▸ Problem details
Retrieve every line from the records in which the word "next" occurs.

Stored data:
....
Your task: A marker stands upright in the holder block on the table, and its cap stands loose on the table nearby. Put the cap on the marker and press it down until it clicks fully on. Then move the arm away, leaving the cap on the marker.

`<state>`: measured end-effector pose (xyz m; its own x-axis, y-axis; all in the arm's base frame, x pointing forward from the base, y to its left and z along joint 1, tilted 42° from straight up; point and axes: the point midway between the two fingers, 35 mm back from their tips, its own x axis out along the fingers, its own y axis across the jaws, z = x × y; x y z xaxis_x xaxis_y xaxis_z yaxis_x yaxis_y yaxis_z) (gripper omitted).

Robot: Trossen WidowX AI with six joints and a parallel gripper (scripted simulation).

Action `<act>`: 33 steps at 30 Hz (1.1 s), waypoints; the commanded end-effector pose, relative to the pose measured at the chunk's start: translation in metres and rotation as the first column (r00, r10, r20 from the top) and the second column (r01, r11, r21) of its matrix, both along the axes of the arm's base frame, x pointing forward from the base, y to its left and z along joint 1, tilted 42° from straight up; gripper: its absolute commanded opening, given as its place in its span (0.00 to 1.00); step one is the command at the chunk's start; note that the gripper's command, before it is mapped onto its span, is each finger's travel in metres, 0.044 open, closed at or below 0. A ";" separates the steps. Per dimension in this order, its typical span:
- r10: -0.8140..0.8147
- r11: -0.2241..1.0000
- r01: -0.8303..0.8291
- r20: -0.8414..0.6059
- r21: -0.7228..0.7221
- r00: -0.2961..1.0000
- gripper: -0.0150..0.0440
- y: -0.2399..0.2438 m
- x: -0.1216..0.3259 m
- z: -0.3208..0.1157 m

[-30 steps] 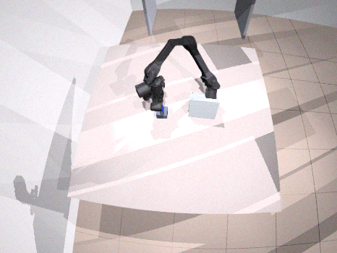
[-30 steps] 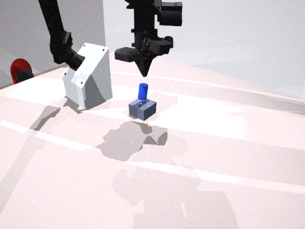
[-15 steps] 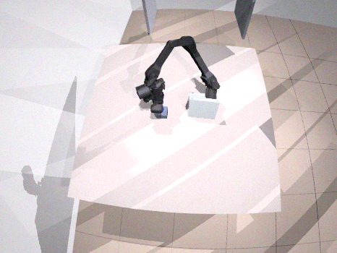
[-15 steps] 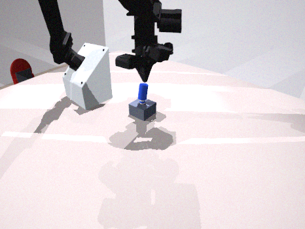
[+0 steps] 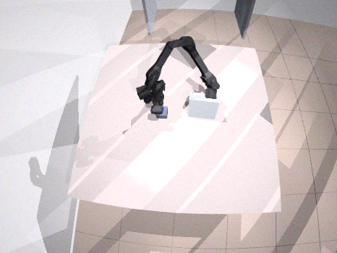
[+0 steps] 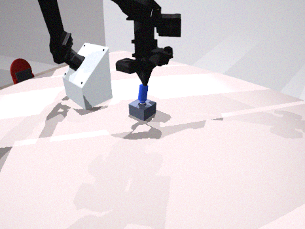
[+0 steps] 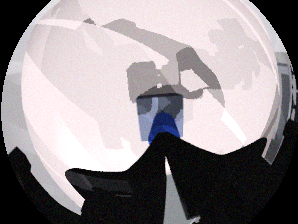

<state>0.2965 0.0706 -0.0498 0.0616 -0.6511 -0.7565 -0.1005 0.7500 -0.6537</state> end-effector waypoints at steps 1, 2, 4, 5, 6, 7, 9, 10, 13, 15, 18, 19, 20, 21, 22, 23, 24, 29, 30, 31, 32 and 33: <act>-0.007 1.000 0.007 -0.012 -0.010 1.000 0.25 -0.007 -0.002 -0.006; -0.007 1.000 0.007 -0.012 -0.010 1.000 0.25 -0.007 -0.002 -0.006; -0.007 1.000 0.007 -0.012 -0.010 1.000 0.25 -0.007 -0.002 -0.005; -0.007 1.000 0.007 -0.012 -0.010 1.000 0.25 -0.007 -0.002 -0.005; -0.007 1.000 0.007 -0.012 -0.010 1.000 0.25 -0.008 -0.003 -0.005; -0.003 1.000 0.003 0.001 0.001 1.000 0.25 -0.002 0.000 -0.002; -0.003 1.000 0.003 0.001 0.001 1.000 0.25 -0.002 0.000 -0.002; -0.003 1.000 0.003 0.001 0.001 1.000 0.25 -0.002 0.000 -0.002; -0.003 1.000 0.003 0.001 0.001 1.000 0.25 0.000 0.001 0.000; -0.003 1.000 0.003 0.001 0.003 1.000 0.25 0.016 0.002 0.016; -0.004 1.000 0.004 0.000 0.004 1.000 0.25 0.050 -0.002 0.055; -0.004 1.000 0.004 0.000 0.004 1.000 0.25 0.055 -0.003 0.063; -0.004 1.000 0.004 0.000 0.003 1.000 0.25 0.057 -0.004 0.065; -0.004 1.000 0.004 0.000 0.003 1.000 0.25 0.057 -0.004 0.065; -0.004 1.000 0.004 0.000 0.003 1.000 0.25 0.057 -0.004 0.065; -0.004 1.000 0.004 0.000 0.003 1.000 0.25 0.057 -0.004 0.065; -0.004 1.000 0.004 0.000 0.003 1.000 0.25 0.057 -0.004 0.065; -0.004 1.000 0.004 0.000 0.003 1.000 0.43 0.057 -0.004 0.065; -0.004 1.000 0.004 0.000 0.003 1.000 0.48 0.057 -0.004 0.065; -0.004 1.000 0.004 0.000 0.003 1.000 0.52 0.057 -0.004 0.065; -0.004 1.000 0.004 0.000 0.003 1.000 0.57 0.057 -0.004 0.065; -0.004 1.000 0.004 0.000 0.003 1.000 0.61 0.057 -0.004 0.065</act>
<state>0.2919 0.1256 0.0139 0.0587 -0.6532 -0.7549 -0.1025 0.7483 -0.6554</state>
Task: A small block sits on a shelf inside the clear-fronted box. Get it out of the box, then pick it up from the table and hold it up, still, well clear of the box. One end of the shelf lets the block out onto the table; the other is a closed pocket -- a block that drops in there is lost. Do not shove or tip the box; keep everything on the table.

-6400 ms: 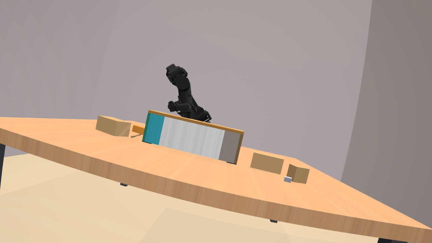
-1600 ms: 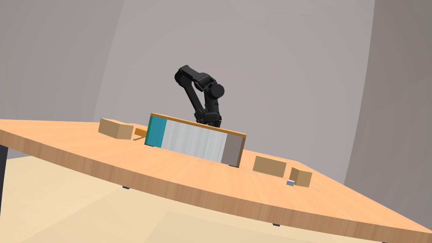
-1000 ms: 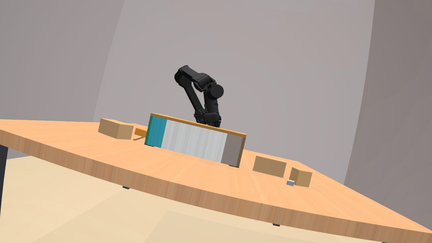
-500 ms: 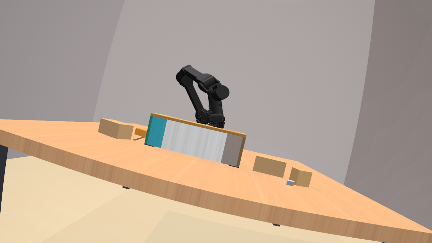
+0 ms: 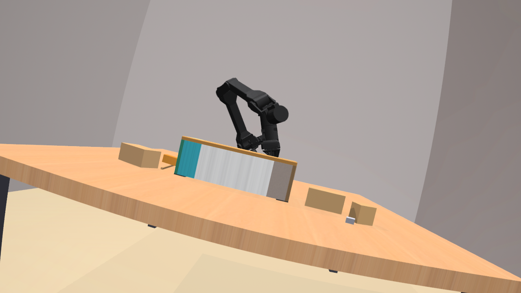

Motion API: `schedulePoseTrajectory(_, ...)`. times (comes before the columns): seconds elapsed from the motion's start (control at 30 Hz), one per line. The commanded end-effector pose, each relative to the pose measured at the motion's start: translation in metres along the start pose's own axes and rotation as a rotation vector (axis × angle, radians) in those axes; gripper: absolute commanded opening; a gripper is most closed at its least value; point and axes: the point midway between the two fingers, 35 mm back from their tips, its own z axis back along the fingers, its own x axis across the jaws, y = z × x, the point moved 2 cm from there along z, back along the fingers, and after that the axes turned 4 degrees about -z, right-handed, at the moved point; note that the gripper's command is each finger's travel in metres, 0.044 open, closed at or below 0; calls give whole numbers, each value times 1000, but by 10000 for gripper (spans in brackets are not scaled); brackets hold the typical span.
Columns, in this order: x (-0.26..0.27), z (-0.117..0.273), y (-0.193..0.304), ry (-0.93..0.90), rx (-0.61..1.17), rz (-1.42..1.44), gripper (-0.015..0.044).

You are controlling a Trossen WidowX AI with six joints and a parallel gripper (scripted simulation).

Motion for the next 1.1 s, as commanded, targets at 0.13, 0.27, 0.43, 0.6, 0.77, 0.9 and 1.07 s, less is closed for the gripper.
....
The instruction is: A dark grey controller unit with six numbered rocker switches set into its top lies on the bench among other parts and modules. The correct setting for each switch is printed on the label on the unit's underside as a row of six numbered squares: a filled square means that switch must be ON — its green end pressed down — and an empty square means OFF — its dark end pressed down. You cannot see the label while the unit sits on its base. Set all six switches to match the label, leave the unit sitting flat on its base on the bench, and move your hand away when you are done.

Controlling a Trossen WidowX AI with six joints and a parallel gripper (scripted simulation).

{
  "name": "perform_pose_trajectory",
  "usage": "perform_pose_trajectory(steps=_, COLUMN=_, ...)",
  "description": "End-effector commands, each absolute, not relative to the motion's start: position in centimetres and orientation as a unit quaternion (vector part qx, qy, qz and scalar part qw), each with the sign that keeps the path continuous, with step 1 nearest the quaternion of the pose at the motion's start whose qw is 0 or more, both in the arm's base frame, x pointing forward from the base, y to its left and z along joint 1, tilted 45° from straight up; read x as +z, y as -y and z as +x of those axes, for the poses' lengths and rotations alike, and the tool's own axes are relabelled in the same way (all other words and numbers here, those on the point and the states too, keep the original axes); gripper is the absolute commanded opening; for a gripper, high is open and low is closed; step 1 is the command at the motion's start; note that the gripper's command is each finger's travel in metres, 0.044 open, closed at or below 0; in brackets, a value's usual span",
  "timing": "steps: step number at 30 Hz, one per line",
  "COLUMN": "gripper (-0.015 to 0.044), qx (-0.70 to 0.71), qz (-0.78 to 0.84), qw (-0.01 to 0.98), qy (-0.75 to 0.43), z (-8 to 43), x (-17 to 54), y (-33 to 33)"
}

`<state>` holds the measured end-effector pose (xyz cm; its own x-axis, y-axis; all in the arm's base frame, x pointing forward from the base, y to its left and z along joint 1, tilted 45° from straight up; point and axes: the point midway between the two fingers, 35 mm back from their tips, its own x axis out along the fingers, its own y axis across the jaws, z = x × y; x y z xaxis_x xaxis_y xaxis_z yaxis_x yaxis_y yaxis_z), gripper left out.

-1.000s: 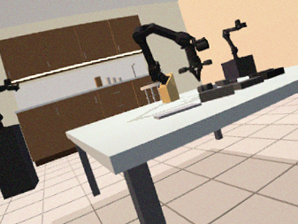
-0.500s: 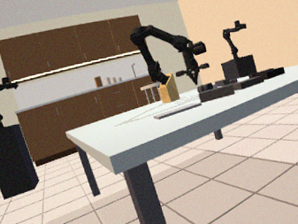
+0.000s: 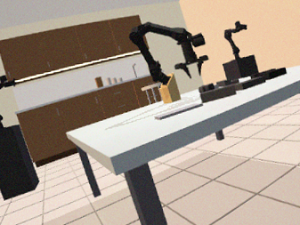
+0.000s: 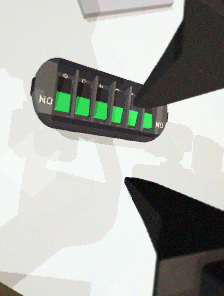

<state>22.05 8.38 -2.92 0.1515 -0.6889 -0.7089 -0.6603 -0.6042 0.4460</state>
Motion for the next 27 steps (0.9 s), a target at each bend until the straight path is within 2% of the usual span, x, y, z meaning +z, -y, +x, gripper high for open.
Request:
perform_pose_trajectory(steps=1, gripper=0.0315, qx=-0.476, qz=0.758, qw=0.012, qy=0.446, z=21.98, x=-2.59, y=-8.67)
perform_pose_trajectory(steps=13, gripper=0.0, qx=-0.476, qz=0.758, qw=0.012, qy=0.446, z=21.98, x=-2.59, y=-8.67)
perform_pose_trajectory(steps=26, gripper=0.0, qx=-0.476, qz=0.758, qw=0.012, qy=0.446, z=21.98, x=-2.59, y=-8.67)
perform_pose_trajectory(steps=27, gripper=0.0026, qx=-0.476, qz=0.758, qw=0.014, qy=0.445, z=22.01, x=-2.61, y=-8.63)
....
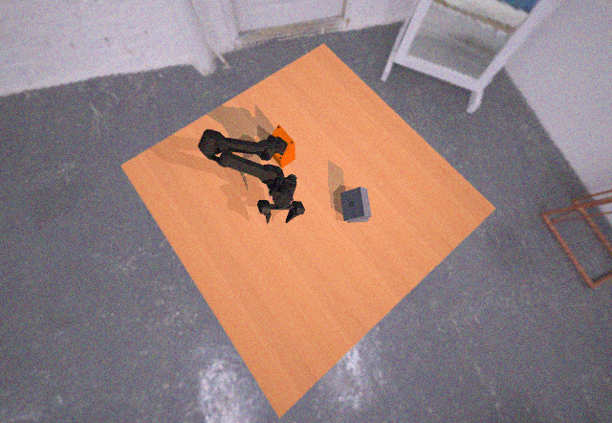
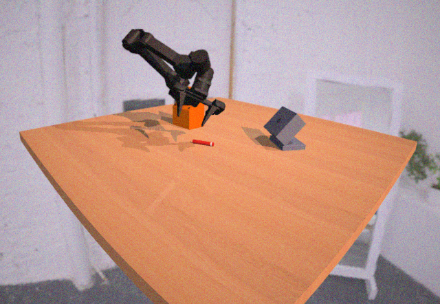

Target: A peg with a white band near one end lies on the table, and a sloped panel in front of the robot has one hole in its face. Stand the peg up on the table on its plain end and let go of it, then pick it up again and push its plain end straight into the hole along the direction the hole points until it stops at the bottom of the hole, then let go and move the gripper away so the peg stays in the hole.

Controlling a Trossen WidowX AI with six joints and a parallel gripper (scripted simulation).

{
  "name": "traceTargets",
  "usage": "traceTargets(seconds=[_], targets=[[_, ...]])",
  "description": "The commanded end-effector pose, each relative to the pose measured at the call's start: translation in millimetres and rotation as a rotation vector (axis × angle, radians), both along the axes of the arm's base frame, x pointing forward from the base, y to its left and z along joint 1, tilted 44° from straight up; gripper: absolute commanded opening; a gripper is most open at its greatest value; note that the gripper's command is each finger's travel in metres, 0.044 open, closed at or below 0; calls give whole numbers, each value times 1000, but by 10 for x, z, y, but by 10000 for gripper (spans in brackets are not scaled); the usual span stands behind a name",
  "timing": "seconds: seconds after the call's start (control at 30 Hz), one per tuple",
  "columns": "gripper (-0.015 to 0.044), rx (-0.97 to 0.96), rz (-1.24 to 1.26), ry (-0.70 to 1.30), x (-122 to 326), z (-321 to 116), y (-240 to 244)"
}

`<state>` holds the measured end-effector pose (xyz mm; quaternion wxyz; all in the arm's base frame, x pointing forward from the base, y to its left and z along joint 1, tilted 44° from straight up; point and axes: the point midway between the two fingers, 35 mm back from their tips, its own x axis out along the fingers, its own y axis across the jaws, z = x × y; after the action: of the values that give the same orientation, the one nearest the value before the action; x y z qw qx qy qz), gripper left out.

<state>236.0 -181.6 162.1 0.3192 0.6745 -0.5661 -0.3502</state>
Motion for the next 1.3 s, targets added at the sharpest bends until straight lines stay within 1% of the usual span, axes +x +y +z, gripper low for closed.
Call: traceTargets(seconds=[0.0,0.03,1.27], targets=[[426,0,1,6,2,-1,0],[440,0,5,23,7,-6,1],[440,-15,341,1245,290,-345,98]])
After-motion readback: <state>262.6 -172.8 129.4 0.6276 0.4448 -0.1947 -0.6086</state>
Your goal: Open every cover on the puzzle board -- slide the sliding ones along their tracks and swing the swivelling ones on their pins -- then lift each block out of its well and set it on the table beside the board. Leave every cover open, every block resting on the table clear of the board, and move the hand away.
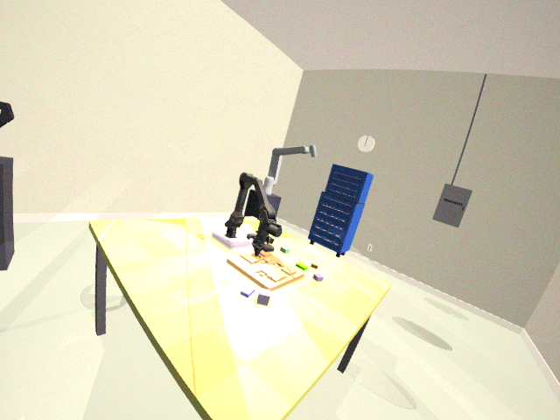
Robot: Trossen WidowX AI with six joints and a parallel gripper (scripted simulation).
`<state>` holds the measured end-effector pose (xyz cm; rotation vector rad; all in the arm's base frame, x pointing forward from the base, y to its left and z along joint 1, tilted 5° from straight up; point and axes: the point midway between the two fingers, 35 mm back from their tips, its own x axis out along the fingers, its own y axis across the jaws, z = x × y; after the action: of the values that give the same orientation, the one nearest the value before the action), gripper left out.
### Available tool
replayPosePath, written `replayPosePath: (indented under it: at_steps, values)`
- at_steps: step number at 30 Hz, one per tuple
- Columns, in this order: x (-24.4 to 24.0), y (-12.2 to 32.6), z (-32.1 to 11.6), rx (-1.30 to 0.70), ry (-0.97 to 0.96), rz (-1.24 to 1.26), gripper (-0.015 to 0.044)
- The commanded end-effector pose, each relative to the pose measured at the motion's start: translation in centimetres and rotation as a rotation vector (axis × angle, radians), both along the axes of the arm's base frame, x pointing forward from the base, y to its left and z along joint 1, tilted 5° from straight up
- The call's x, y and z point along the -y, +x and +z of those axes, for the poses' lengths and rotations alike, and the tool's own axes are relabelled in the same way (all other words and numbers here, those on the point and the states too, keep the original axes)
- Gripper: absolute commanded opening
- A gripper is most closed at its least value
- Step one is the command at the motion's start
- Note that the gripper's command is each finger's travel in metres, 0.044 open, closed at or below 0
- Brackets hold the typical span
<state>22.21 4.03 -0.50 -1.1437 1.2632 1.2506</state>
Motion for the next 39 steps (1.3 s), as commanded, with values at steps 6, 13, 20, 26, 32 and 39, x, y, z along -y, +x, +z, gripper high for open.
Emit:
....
▸ The answer
Motion for the next 1.1 s, as commanded, targets at 0.13, 0.27, 0.43, 0.6, 0.77, 0.9 and 1.07 s, less is closed for the gripper.
Motion for the next 27 steps (0.9 s), a target at each bend until the straight path is within 2% of the usual span, x, y, z meaning +z, -y, +x, gripper high for open.
Motion for the next 1.3 s, targets added at the sharpest bends until straight lines stay within 1% of the usual span, axes +x +y +z, gripper low for closed.
Motion for the next 39 steps (1.3 s), as commanded, with values at steps 6, 13, 20, 26, 32 and 39, x, y, z along -y, +x, +z, gripper high for open.

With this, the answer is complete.